Eddie won his letters in baseball during college and recalled wearing his baseball uniform over his tights so his buddies wouldn’t find out he was going to ballet classes. During this frustrating time, he also became an amateur championship boxer, enjoying the “physicality” of the sport, which was similar to ballet, but didn’t require “physical intelligen­ce.” After graduating, Balanchine gave him a job, and in 1957, he became principal dancer with the New York City Ballet.

The artistic director said, “It takes eight to 10 years to train a dancer; three to five till they can become a major performer. Ballet entails learning a new vocabulary and alphabet. Technique isn’t enough — we’re people of theatre.” He added, “Dancers have to know naturally how to speak to the audience through movements, which instinctively flow out of their bodies. We move in a manner of continuity, making difficult look easy. Passion is the essence!”

One of Villella’s principal dancers, Kew Gardens native Jennifer Kronenberg, recently penned a book titled, “So, You Want to be a Ballet Dancer?” It’s a guide for aspiring performers: a behind-the-scenes look at the challenging world of ballet based on her amazing career.

Villella was the only American invited to dance an encore at the Bolshoi Theater in Moscow. He danced for President Kennedy’s inauguration, and for presidents Johnson, Nixon and Ford. President Clinton presented him with the 1997 National Medal of Arts, and he was named a Kennedy Center Honoree. In the ‘70s, he appeared in an episode of the television series “Odd Couple,” opposite Felix Unger.
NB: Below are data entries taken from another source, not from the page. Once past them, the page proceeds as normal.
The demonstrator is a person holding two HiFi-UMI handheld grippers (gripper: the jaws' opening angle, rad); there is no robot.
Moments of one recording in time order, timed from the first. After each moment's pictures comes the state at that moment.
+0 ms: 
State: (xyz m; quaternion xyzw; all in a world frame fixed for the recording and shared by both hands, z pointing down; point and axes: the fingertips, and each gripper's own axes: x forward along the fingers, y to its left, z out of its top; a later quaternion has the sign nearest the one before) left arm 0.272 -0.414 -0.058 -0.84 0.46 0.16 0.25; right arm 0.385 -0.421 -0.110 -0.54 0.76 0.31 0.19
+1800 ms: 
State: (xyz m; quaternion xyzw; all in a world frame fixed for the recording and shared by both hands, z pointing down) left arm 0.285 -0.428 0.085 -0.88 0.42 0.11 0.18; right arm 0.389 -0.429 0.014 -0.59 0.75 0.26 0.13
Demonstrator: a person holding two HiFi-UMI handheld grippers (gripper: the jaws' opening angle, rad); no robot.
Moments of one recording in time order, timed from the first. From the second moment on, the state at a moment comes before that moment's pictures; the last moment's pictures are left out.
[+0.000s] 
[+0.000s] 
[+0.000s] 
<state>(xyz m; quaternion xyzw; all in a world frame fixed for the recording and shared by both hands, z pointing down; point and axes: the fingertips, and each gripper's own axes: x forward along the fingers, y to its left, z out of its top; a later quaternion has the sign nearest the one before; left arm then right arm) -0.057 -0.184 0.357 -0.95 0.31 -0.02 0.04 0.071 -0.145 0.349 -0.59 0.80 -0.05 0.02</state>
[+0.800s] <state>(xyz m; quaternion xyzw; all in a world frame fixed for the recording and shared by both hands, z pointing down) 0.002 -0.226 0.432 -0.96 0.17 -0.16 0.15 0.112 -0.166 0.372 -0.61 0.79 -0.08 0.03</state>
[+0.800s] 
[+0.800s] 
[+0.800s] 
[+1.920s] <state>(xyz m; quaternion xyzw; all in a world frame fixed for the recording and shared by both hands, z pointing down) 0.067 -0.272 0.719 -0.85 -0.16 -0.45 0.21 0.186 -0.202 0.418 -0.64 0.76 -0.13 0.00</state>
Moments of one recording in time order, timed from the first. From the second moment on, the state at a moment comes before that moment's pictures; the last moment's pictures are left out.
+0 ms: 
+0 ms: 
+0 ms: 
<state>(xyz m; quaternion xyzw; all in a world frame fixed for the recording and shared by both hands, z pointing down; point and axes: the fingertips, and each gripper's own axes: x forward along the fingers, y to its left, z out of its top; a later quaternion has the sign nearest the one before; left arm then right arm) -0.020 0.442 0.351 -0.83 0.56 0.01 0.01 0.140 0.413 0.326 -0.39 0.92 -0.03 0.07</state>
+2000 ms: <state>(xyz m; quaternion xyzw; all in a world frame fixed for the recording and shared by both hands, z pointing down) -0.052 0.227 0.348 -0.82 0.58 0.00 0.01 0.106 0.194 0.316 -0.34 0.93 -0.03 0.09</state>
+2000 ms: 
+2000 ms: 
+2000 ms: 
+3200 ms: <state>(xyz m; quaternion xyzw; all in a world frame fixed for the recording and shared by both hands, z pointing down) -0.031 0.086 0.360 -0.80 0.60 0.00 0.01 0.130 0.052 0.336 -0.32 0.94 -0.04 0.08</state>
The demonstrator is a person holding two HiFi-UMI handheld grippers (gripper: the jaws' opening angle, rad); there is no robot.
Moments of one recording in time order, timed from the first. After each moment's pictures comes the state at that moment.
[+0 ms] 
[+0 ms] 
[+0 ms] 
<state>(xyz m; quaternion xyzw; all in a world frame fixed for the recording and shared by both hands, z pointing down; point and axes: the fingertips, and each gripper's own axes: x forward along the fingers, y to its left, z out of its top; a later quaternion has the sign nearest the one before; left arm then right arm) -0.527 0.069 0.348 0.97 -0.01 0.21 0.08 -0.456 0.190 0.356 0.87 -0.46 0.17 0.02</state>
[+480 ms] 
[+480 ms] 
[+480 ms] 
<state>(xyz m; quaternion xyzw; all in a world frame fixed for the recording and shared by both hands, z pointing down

He still teaches class every morning but will be stepping down as artistic director after Miami City Ballet’s 2012-2013 season. He will continue his seven-day work week until his departure. His wife, Linda, is director of Miami City Ballet School.

Villella said he intends to pursue other dance-related projects after his retirement.

With over 40 dancers and a repertoire of 100 ballets, MCB wows audiences everywhere.

Villella was once asked: “What is more taxing on the body, ballet or boxing?” He replied, “Ballet!”

Rumor has it he still has a powerful left hook.